The PRA would have allowed recipients of an offending commercial electronic message to seek court ordered “compensation in an amount equal to the actual loss or damage suffered or expenses incurred;” and “up to $200 for each contravention of that provision, not exceeding $1,000,000 for each day on which a contravention occurred.” It was anticipated that the PRA could provide fertile ground for class action lawsuits, especially given the statutory damages allowed for under the law.
The Canadian Marketing Association spearheaded a business coalition with the Canadian Chamber of Commerce to communicate with government policy-makers the widespread concern about the anticipated negative impacts of the PRA. Over the past several years, CMA has created a series of submissions and led numerous meetings with officials and the Minister’s office in persuading the Minister to act on this matter today.
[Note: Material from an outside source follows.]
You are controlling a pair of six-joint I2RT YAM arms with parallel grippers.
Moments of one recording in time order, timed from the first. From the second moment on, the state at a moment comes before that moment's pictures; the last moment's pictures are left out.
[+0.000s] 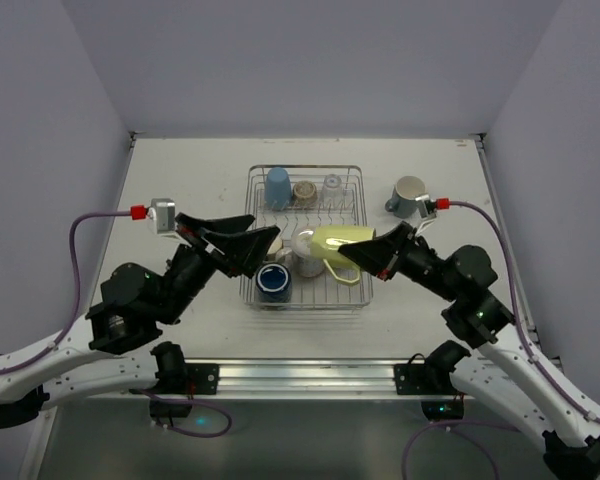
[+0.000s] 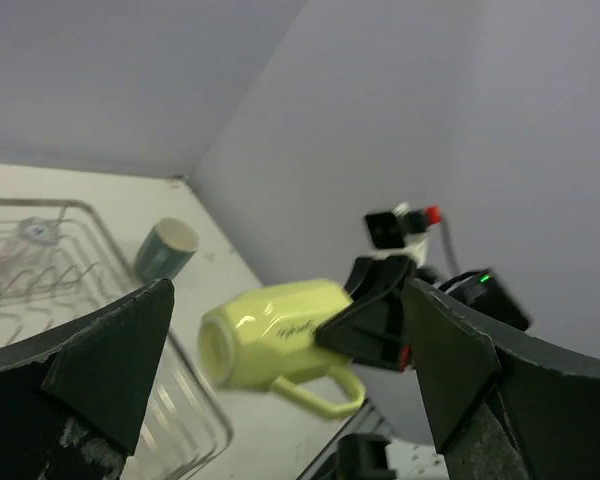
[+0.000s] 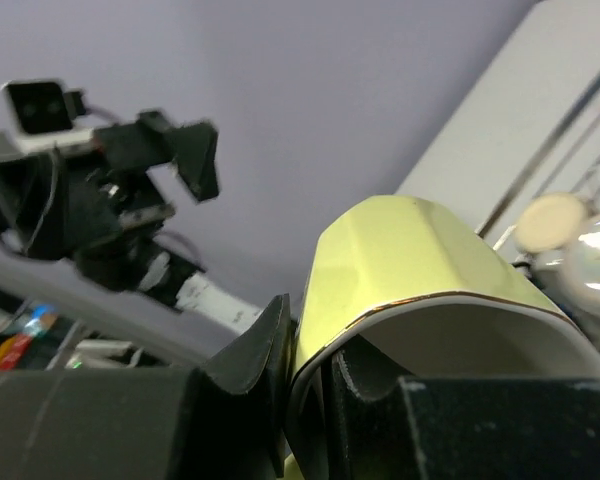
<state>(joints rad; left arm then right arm) -1.18 0.65 0.84 0.17 -0.49 -0.57 0.63 0.62 0.60 0.25 -0.43 1.00</state>
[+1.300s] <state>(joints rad) -1.18 0.40 0.73 -0.56 -0.60 -0.39 -0.17 1.92 1.60 -0.59 0.07 0.46</state>
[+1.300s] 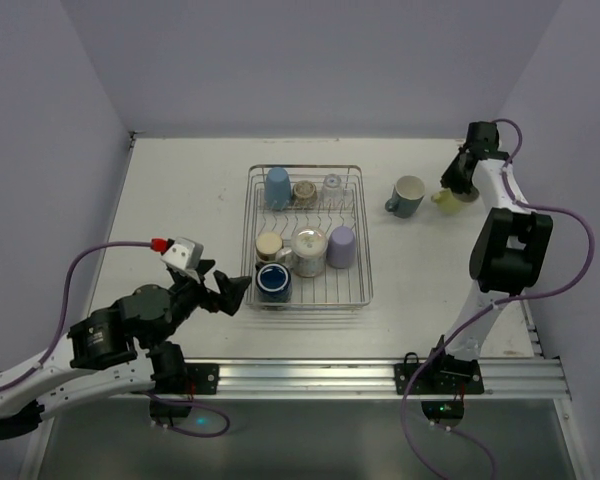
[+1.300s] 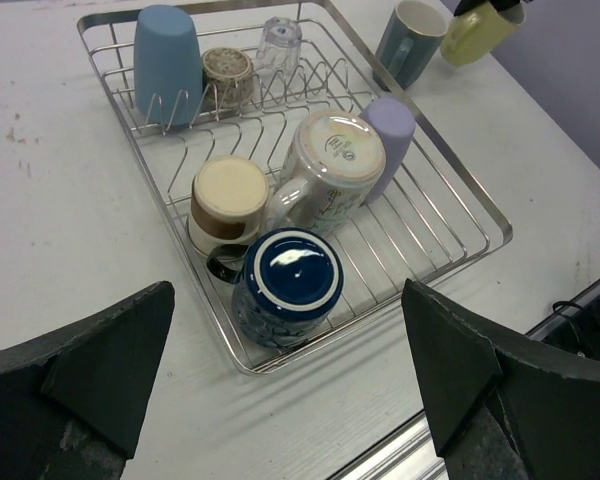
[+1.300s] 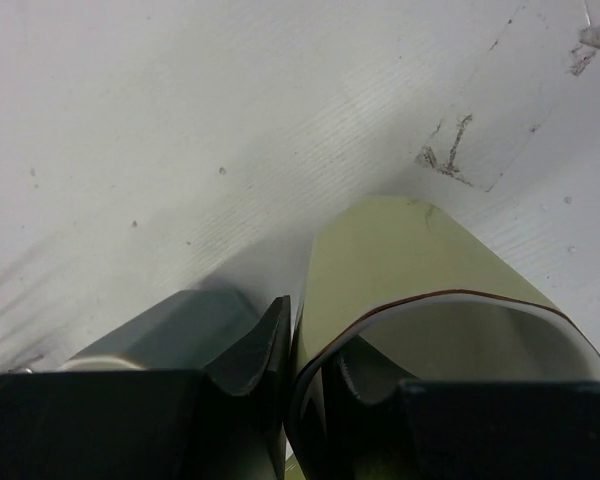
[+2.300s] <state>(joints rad) -1.15 0.83 0.77 -0.57 -0.50 -0.40 -0.17 1.53 1.39 -0.46 -0.03 0.50</state>
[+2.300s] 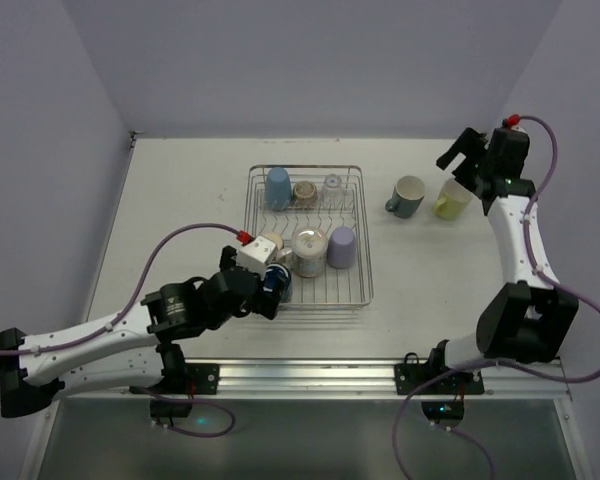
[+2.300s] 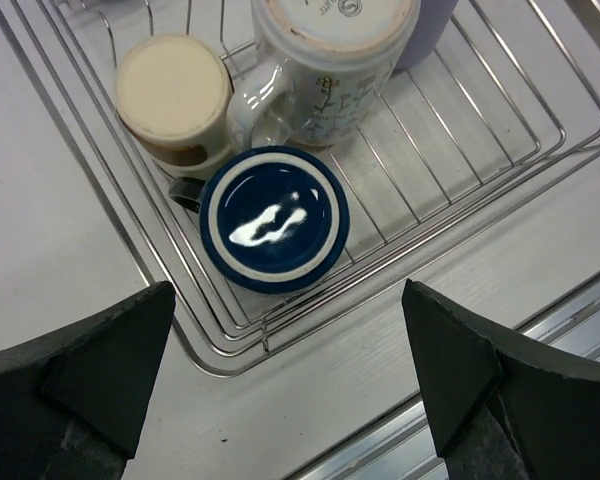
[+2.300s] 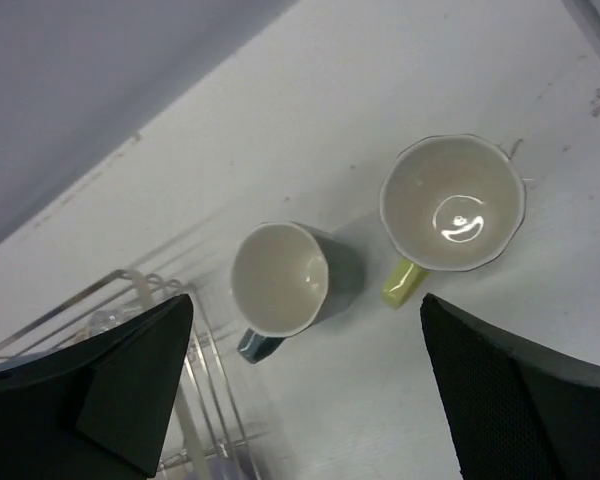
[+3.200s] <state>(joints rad) -1.02 1.20 0.82 -0.45 -0.52 -0.46 0.07 0.75 0.75 -0.21 -0.37 0.58</state>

“CMA believes that the PRA is unnecessary given that Canadian consumers are already well-protected from spam by the three regulators tasked with enforcing CASL,” stated Wally Hill, CMA’s VP of Government & Consumer Affairs. “The Government has made the right decision by indefinitely suspending the PRA provision which would have created a competitive disadvantage for Canadian businesses engaged in digital marketing and e-commerce. CMA looks forward to participating in the future parliamentary review of CASL.”
The PRA announcement is good news; however, CASL compliance should remain a key priority for CMA Members in terms of their electronic messaging campaigns. With the upcoming July 1 expiry of the three-year transitional provisions for implied consents from the pre-CASL era, Members have three weeks for any final efforts to renew the dated consent from these customers.